A better careers service, joined up with industry and all other parties with a vested-interest, would supply this.
Sioned and Robyn, who want to enter midwifery and acting respectively, said that they had not picked engineering as they had (quite wisely) chosen subjects related to their ideal careers.
Both smart and engaged when walking around a Toyota factory that they were picked for based on their active participation on a similar trip to Airbus, these are two lost opportunities to plug the manufacturing skills gap.
Rating the visits to Toyota and Airbus above a trip to Chester Zoo, the girls said that the visit to Toyota had improved the likelihood that they would work in manufacturing but the chances were still low as they already have their sights set on other things.
Putting forward the sort of solutions that still seem to elude schools, government and industry, the pair both thought that more could be done to connect women within manufacturing with young females such as themselves.
Quite simply, there needs to be an image improvement.
Angela Taylor, learning coach and work experience coordinator at Rhosnesni High, commented: “Maybe this could have been done a bit earlier, maybe the year before they choose their options. We would have got more students interested in engineering if they’d had the opportunity to come and see what it is all about. A lot of them don’t understand the different facets of engineering.”

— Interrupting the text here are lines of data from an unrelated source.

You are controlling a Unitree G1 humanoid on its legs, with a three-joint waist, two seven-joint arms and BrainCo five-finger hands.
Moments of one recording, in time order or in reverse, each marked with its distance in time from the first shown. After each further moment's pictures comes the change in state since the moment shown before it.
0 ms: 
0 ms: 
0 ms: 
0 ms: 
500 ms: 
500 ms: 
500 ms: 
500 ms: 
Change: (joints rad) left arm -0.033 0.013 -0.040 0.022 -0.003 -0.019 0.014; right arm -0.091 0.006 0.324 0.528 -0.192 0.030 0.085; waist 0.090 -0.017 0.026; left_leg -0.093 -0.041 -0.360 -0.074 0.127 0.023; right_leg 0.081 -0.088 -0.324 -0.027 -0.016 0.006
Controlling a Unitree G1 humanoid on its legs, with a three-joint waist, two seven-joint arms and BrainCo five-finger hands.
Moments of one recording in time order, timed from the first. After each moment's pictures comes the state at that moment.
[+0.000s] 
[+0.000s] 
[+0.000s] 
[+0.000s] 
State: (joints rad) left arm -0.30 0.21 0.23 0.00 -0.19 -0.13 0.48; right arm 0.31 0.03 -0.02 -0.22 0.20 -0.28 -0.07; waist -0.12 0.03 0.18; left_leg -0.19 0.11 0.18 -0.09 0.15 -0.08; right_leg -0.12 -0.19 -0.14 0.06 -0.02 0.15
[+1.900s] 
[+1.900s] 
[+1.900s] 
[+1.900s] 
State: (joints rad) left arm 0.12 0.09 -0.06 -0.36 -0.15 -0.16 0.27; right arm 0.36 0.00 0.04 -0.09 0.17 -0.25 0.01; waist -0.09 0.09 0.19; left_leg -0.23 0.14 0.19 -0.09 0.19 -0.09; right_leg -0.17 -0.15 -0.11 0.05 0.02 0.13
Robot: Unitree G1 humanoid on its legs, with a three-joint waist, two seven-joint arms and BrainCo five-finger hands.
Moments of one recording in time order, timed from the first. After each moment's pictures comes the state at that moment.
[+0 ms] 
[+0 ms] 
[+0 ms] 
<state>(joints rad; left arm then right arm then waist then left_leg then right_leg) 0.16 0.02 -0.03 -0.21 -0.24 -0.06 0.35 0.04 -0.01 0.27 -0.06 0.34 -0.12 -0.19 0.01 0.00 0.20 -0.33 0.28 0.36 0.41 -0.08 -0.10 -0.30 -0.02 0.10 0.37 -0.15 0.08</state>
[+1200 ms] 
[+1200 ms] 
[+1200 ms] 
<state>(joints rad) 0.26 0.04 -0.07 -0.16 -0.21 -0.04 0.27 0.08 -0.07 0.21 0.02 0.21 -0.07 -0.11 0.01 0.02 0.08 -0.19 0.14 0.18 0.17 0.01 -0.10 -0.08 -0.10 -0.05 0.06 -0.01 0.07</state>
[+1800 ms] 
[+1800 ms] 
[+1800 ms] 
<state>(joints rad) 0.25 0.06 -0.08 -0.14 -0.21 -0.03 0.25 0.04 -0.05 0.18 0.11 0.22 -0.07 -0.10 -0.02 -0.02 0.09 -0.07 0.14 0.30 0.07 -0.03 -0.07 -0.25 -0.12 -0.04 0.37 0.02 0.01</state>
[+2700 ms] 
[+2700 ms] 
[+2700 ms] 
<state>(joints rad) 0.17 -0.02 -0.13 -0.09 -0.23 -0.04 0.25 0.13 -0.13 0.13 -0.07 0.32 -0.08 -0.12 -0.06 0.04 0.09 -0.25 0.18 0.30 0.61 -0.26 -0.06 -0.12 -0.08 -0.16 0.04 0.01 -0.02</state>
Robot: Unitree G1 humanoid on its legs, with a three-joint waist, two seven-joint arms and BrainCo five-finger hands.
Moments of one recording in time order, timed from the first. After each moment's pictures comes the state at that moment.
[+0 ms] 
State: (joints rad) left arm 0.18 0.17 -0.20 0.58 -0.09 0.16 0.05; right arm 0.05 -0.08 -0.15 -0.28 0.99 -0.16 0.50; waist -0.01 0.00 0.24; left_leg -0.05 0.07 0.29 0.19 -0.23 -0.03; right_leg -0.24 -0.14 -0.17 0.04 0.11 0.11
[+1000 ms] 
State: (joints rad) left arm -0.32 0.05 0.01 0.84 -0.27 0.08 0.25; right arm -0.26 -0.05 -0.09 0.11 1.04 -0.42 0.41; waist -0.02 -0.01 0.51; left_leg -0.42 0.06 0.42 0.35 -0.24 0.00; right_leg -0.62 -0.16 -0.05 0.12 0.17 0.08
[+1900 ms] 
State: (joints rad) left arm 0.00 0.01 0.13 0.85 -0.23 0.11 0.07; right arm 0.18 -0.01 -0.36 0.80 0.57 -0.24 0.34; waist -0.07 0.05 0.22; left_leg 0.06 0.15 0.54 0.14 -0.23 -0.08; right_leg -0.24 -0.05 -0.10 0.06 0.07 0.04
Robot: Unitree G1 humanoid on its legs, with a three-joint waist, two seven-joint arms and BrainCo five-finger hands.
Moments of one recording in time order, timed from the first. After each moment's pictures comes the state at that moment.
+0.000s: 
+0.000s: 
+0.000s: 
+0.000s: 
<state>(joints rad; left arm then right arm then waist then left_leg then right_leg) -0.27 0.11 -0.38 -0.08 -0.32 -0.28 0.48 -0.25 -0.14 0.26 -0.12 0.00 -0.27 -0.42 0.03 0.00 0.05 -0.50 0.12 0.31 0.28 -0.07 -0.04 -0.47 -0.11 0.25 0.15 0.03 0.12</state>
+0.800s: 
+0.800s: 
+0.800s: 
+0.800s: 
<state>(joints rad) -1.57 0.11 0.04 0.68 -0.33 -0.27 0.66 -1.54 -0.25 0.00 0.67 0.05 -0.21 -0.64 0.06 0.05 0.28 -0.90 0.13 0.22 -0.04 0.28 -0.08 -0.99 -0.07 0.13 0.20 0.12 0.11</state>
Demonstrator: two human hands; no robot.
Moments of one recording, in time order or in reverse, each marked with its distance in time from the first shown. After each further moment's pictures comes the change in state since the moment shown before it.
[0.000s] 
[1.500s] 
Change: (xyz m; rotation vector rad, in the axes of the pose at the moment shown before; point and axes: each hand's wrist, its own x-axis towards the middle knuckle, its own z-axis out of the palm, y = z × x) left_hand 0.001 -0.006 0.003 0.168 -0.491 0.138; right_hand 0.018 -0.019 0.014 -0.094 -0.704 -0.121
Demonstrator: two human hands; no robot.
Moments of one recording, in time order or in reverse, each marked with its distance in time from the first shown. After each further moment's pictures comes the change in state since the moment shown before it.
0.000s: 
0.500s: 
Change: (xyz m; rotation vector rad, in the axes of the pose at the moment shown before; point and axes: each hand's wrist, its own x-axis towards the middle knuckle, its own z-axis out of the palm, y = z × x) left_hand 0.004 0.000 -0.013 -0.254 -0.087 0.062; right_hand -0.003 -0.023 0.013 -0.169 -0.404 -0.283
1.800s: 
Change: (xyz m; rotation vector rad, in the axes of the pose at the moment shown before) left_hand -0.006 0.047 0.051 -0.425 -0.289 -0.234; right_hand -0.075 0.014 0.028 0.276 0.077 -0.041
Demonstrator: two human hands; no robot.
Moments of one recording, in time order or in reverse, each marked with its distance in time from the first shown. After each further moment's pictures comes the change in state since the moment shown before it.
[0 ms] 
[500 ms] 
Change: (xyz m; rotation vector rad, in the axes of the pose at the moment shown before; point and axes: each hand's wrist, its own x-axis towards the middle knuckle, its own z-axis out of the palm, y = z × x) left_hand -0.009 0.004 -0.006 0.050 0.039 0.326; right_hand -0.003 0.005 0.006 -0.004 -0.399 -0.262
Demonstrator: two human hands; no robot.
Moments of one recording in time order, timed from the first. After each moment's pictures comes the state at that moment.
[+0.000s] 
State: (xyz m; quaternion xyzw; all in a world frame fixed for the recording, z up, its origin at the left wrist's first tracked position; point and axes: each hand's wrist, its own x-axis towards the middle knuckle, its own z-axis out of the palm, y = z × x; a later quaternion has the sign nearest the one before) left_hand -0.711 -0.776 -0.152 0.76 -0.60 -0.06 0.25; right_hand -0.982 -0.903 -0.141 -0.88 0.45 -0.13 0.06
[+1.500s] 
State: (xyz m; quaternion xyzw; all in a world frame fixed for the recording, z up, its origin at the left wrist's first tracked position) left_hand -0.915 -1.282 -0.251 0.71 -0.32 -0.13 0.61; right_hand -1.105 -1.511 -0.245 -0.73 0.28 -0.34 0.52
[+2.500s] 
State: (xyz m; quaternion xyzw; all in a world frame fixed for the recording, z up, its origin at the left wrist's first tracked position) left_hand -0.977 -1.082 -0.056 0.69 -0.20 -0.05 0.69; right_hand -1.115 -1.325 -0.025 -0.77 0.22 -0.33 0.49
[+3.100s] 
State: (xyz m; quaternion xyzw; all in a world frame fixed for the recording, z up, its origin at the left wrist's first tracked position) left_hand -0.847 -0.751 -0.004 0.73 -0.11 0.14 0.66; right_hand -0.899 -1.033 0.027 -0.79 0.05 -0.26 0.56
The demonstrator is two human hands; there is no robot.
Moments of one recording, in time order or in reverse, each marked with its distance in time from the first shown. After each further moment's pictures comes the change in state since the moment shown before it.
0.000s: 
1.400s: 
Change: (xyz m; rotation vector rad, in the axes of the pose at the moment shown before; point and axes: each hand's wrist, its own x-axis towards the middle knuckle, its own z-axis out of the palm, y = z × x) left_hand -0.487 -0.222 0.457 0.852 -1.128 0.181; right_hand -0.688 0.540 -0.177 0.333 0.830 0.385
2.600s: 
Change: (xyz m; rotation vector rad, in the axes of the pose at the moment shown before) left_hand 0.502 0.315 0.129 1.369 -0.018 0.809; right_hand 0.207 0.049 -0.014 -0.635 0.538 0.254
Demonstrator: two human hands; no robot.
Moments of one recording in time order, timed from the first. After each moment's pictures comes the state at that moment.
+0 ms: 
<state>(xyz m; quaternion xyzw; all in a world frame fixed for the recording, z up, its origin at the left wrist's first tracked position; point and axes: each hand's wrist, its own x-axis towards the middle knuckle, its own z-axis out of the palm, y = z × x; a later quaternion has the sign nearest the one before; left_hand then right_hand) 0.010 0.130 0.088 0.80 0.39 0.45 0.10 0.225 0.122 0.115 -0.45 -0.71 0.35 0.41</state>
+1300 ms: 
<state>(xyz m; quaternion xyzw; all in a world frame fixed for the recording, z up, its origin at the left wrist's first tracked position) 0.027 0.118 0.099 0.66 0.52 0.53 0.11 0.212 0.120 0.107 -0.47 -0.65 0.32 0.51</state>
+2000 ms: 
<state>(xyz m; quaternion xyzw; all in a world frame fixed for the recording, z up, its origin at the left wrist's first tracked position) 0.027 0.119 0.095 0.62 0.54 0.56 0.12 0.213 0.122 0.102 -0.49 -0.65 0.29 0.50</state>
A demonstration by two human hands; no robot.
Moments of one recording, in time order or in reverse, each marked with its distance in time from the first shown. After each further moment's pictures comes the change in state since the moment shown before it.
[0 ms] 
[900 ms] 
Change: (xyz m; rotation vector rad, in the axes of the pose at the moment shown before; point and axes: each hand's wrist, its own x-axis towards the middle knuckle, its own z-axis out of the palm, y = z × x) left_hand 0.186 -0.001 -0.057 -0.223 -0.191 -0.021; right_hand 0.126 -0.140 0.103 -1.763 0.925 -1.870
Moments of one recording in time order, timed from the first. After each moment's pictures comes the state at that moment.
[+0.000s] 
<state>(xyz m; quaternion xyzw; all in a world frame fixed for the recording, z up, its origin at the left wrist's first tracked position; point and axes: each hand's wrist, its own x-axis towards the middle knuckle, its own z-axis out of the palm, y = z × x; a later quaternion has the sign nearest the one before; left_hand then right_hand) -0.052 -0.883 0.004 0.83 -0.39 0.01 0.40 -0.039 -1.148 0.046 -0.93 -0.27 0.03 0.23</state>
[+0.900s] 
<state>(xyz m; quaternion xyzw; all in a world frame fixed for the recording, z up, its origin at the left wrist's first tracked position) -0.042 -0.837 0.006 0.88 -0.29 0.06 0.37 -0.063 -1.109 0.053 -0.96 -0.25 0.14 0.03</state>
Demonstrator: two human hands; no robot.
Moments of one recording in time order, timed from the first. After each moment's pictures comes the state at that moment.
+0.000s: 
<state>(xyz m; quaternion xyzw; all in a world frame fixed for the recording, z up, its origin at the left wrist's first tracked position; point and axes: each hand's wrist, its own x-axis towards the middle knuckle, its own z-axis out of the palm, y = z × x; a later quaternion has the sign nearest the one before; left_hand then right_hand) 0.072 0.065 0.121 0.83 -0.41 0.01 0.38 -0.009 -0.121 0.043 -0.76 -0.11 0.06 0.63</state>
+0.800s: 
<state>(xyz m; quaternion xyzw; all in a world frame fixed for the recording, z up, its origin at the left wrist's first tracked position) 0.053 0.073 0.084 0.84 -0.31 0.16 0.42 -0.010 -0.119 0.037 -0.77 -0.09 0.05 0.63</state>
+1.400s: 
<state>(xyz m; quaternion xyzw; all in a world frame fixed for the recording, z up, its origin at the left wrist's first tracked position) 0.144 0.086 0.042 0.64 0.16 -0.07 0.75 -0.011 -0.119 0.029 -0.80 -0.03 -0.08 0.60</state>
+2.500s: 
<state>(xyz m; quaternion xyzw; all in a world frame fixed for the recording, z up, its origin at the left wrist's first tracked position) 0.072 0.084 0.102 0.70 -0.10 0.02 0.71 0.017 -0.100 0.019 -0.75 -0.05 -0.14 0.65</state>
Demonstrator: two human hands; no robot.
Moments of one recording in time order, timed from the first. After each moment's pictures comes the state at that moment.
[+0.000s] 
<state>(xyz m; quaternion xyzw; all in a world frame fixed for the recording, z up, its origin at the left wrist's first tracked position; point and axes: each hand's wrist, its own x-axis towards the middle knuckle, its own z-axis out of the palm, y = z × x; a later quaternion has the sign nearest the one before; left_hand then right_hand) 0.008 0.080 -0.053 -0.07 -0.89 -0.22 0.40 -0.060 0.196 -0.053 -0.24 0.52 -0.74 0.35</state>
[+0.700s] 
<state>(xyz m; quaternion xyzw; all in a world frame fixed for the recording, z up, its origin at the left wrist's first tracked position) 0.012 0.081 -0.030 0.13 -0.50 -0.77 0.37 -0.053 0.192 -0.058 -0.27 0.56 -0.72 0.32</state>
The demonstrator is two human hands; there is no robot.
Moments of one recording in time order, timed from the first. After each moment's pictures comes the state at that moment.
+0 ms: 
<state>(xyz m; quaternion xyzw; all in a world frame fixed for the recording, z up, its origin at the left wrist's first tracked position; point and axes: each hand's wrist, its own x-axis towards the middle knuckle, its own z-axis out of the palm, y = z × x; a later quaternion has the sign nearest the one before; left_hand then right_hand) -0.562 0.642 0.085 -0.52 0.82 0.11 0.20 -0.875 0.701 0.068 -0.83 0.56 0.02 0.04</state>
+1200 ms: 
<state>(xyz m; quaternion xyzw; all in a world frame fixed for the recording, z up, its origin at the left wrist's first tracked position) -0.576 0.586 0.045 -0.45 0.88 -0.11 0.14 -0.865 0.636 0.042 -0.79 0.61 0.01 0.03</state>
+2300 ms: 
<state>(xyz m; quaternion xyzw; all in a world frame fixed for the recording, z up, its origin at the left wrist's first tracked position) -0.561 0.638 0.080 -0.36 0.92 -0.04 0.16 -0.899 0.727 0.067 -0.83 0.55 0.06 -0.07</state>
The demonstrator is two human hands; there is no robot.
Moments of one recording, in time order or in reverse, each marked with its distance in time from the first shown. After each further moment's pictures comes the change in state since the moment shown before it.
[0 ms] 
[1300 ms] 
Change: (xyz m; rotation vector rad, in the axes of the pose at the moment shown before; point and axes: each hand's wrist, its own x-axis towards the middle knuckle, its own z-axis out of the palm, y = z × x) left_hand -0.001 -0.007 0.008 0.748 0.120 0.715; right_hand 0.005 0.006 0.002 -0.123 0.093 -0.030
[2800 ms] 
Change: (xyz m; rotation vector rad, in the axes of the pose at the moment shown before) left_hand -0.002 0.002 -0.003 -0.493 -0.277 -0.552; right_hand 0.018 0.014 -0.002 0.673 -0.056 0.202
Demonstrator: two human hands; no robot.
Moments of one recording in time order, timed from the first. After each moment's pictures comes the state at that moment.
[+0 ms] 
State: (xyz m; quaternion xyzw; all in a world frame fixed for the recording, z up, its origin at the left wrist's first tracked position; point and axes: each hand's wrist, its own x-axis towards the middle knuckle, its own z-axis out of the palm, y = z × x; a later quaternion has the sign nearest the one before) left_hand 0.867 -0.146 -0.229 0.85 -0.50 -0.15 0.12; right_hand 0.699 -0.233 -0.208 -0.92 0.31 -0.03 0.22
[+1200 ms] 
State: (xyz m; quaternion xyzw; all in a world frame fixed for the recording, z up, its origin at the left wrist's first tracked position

Yet, Toyota has been running events like this for years. So the blame for this missed opportunity lies somewhere between the schools, the teachers, careers advisory services and government and a host of other stakeholders.
Polly Booker, who set-up and teaches electronic products at Ysgol Clywedog, said that promoting STEM subjects was dependant on the support from the top, and that she had received great support from the headmaster at the school, Dr David Kirby.
Yet STEM support seems to be quite rare with just three out of 13 schools in the Wrexham area running engineering as a GCSE. Mrs Booker noted that the deviation across schools in regards to their support for manufacturing-related subjects is very dependent upon the person at the top.
Perhaps the reason behind the support at Ysgol Clywedog is that Dr Kirby formerly worked in industry. Polly Booker, who has a background in industry herself, comments: “There are not many teachers with an industrial background. There needs more people from industry working at the qualification bodies and within teaching itself.”
Having signed up to the Believe in D&T campaign, Mrs Booker is worried about the status of hands-on subjects within the curriculum. Despite devolution from Westminster which allows the Welsh a certain amount of power to make their own decisions on its education system, she states that the existence of D&T subjects within the national curriculum remains a worry as “whatever happens in England tends to eventually happen in Wales.”
When asked if their teachers have ever mentioned manufacturing, Michael Markham, who wants to work in manufacturing because its hand-on and more interesting than writing (his words), says, “No, not at all.”
Toyota to the rescue then with their new open doors policy that welcomes students of all ages and specialist days aimed at teaches and parents. After all, it’s not just the young people who need to see inside manufacturing, it’s also those that guide them and shape their ideals of what makes for a good career and what doesn’t.
One thing is certain, if the teacher’s can’t get children interested in STEM subjects, Gary Bawden from Toyota certainly will!